Exercise details:
From the entries below, please output exactly the lines starting at the one containing "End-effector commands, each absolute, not" and ending at the one containing "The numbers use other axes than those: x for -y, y", both included.

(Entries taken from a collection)
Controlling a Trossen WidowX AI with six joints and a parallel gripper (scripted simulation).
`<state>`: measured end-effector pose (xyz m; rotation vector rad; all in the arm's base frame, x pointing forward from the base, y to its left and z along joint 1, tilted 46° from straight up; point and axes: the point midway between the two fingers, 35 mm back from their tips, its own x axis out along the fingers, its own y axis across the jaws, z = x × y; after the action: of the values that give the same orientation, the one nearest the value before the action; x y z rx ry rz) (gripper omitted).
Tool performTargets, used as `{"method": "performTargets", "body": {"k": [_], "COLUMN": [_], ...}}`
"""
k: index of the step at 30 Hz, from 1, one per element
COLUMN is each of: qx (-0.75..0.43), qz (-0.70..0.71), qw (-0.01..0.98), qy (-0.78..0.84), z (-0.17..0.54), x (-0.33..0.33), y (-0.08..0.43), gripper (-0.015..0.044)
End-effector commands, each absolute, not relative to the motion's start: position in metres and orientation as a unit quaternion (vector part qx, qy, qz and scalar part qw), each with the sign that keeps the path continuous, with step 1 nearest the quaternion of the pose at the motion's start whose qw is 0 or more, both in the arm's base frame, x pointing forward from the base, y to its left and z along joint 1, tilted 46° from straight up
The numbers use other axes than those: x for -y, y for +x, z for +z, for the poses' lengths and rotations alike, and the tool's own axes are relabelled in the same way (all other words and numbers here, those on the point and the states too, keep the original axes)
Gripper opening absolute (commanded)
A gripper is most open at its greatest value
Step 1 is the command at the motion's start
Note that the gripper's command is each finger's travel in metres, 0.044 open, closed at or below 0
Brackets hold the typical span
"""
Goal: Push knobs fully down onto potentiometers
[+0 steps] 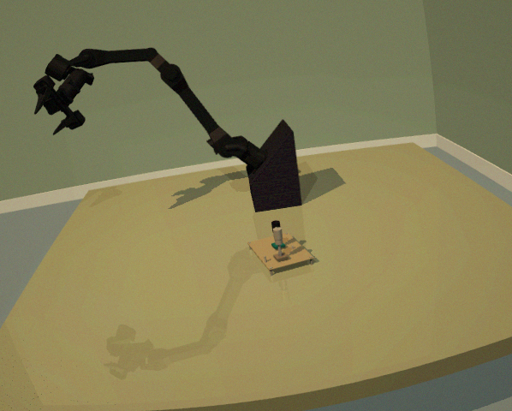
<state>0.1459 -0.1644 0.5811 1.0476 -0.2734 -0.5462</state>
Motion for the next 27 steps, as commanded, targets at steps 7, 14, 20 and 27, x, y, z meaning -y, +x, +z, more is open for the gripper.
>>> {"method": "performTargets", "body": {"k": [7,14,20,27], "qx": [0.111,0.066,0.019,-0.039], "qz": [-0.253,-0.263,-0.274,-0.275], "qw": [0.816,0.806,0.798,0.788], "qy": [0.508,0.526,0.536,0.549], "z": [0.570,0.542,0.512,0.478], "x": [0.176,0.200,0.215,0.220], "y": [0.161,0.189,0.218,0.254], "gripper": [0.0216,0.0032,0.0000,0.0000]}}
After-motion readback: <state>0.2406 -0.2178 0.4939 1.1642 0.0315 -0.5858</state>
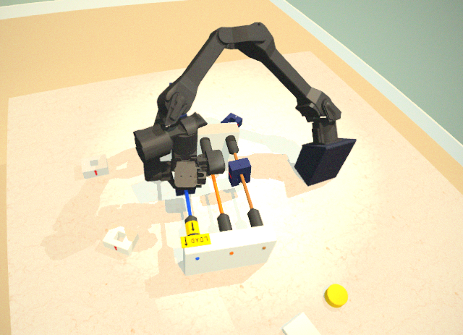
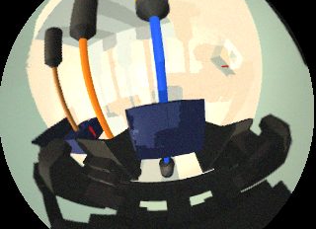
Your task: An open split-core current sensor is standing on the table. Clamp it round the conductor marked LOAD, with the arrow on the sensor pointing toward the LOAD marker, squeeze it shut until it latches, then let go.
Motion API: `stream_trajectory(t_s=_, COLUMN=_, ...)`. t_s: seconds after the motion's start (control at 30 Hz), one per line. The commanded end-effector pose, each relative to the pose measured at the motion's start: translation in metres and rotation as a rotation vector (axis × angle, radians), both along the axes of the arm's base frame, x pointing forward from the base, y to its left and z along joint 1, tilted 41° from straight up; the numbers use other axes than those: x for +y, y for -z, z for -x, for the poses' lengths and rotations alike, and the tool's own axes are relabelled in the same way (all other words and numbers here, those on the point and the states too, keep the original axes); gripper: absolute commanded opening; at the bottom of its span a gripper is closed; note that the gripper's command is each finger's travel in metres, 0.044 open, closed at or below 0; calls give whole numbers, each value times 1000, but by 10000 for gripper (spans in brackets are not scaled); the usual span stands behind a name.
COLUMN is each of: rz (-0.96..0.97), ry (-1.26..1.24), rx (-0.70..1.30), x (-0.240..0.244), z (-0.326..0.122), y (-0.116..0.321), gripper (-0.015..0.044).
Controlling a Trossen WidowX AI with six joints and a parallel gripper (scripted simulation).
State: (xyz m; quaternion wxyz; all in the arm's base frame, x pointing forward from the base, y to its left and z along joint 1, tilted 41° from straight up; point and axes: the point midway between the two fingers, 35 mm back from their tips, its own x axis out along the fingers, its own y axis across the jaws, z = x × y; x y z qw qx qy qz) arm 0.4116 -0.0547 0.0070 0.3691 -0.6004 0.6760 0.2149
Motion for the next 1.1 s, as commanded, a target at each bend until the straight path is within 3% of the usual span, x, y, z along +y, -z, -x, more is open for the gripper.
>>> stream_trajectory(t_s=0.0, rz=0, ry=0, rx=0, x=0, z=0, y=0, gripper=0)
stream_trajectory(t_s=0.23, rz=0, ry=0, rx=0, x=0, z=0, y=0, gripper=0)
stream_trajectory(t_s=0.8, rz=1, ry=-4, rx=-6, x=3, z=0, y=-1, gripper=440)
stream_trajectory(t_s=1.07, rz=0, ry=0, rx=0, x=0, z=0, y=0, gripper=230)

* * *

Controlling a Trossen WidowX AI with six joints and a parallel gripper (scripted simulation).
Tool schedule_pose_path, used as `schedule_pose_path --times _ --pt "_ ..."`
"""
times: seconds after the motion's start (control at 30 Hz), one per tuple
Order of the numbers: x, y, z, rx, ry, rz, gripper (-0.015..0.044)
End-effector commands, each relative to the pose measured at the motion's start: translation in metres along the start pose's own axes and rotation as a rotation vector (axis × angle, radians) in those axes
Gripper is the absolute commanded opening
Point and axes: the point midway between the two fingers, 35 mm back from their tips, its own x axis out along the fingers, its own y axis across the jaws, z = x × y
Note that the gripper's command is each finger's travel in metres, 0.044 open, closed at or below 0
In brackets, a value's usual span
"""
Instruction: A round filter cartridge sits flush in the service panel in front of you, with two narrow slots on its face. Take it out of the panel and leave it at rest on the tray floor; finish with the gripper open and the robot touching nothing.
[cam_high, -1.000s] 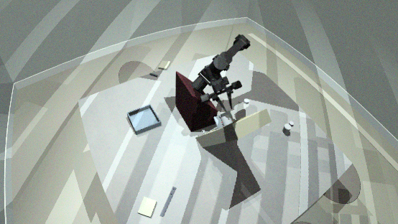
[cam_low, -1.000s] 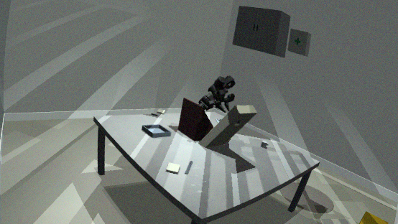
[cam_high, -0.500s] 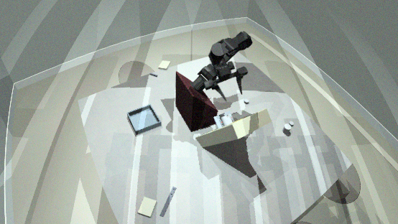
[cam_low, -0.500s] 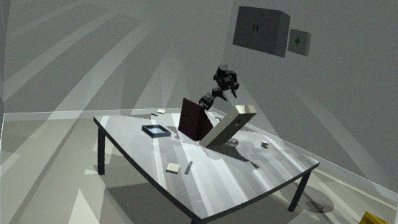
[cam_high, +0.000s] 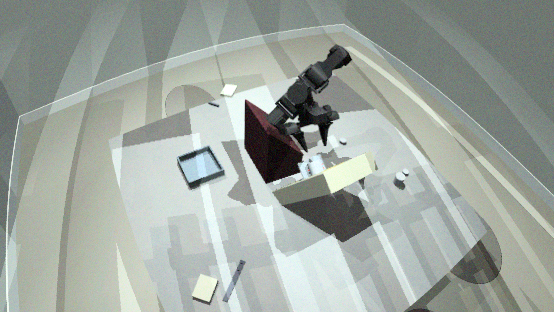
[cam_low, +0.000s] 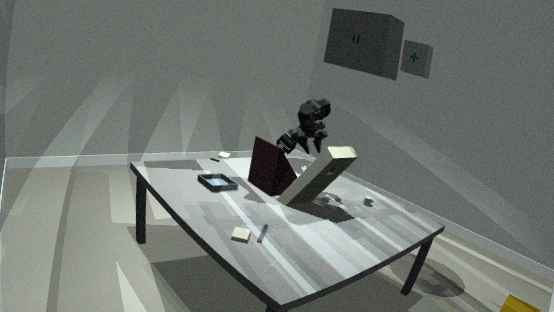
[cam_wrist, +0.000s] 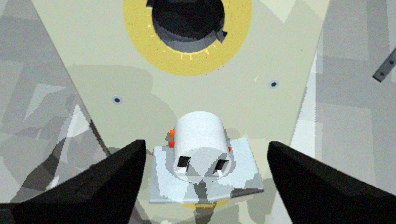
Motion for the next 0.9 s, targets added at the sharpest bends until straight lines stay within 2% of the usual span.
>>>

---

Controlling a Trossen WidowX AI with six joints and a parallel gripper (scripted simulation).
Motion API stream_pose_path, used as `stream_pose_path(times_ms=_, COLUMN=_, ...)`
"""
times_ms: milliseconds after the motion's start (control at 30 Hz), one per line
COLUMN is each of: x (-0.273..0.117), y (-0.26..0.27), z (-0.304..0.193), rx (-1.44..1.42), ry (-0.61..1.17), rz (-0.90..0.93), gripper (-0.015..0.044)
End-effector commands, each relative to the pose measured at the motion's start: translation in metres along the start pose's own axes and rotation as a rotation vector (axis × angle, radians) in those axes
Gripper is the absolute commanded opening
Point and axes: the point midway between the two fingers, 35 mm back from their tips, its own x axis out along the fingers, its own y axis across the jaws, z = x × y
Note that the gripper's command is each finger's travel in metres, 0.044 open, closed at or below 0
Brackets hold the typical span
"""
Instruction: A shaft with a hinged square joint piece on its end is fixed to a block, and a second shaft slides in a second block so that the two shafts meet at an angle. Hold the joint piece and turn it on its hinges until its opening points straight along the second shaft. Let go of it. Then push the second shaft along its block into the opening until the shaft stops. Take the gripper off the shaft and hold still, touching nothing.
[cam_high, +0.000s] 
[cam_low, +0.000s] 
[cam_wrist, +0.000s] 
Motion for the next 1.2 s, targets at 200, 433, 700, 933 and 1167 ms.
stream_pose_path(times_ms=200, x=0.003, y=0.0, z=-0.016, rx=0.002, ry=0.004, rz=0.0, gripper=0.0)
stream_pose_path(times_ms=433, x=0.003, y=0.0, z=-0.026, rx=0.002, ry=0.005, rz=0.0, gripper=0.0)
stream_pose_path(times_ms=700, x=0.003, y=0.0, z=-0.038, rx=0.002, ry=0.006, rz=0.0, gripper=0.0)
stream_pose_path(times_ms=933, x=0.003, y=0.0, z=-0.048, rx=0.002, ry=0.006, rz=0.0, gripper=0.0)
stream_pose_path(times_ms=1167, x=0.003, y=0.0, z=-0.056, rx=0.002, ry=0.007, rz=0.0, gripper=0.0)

Answer area:
End-effector commands, each absolute, not relative to the motion's start: position in metres and orientation as a unit quaternion (vector part qx, qy, qz and scalar part qw), each with the sign that keeps the path continuous, with step 1 nearest the quaternion of the pose at the motion's start whose qw is 0 or more, both in the arm's base frame, x pointing forward from the base, y to its left and z along joint 1, tilted 46° from straight up
The numbers use other axes than those: x for -y, y for +x, z for +z, for the poses' lengths and rotations alike, and the tool's own axes are relabelled in the same way (all other words and numbers here, those on the point and the states too, keep the original axes)

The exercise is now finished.